Until his death in March, bluesman "Big" Jack Johnson of Clarksdale, Miss., crisscrossed the troubled terrain of the Mississippi Delta, singing of broken homes and broken hearts.
His songs touched on all the timeless blues themes of poverty, abuse, abandonment and longing. Johnson also took on a newer heartache HIV/AIDS that is sweeping through the Delta and much of the rest of the South. And he confronted it head-on.
"Hello, little schoolgirl," Johnson sang, "You better keep your dress tail down. I hear there's a lot of AIDS out here, and it's spreading all around."
When the song was released in 1991, many people still regarded HIV/AIDS as chiefly a problem of gay enclaves in big cities. A new county-level map of HIV infection data, by researchers at Emory University's Rollins School of Public Health in Atlanta, along with an analysis of the data by USA TODAY, shows how deeply in three decades HIV also has become entrenched in America's heartland, especially the South.

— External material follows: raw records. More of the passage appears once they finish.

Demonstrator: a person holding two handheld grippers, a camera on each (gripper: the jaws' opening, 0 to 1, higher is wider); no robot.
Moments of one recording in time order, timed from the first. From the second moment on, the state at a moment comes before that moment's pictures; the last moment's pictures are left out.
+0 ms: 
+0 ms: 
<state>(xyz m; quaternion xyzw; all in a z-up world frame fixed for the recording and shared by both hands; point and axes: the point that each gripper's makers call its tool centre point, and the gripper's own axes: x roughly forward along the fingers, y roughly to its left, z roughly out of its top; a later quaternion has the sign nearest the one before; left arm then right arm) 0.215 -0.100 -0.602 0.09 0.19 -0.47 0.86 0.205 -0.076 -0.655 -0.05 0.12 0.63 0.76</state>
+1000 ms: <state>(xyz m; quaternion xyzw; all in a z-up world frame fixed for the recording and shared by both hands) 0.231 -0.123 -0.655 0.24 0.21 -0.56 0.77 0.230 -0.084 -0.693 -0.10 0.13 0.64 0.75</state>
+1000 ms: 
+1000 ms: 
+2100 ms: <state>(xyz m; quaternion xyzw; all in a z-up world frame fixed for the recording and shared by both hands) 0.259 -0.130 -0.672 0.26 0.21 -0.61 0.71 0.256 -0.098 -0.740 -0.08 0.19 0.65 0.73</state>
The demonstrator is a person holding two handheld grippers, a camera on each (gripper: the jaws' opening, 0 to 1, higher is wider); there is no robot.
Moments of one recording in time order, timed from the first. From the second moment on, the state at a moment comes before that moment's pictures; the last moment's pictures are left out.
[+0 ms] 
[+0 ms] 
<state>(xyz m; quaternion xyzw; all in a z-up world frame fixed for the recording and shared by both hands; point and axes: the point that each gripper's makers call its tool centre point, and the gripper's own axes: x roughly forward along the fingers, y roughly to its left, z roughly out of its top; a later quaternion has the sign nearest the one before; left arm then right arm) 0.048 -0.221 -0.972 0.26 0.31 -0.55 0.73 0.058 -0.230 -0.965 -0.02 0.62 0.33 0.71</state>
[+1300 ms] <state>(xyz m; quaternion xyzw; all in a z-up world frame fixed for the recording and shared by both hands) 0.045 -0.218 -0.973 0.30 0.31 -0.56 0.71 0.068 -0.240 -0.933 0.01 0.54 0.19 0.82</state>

HIV is tightly entwined with poverty. Southern counties that have the greatest rates of HIV infection are among the poorest in the nation, USA TODAY's analysis shows. Elsewhere in the USA, counties with the highest rates of HIV-infected people had, on average, one in seven people living in poverty, earning roughly $22,350 for a family of four. In the South's most HIV-stricken counties, about one of every five people live below the federal poverty line.
Jonathan Mermin, director of HIV/AIDS prevention at the federal Centers for Disease Control and Prevention, says the agency's research supports the link between HIV and poverty. "People with household incomes of less than $10,000 a year were 10 times more likely to have HIV than people whose household incomes are greater than $50,000."
What's more, the South's HIV-infection rates were statistically higher than the rest of the nation's, and the epidemic disproportionately affects minorities, especially blacks. In Mississippi, blacks account for 37% of the population but 76% of new cases of HIV.
"If we don't get a handle on where the epidemic is growing fastest, we're going to have an explosion," says Patrick Packer, executive director of the Southern AIDS Coalition and CEO of AIDS Alabama in Birmingham.
Tiny Rolling Fork, Miss., a rural farming community (population 2,011) has an HIV infection rate of at least 249 cases for every 100,000 people, putting it in the same category as San Francisco and New York.
Fourteen miles from the Mississippi River, Rolling Fork is typical of many Southern communities on AIDS, the data show. About 35% of county residents live below the federal poverty line. The majority of the population is African-American. Unemployment hovers at about 10%.
"Automation has done away with farm jobs," Mayor James Denson says.
Denson expressed surprise that the HIV rate has soared in his community. "I was unaware that it was so high," he says. "It's invisible."
Michael Baker, one of three doctors in the community, sees things differently.
"Those numbers don't surprise me," he says. "There are still some out there who refuse to be tested. That may just be the tip of the iceberg, unfortunately."
Baker says the community's high level of poverty goes hand-in-hand with a lack of education.
"Sharkey and Issaquena (Rolling Fork's two neighboring counties) are probably the two poorest counties in the poorest state in the union," he says. "Education is not a high priority for these people. A lot of them don't graduate high school. If they do, that's all they do. They have to work."
AIDS activist Cedric Sturdevant, 46, of Jackson, Miss., who was diagnosed with HIV in 2006, says misinformation about HIV helps fuel Mississippi's epidemic.
"Most people still think it's a gay man's disease," Sturdevant says.
He says other factors play a role. "Mississippi, being a Bible Belt state, is homophobic," he says. "You don't want people to know you're homosexual, if that's the case. If you're heterosexual and you get infected, you don't want people to put you in the category of being homosexual."
The shame attached to HIV also contributes to its spread by discouraging people especially young black gay men, who are at especially high risk of infection from getting tested or seeking treatment, he says. "People don't want to get into care because they're afraid their families will find out" and reject them.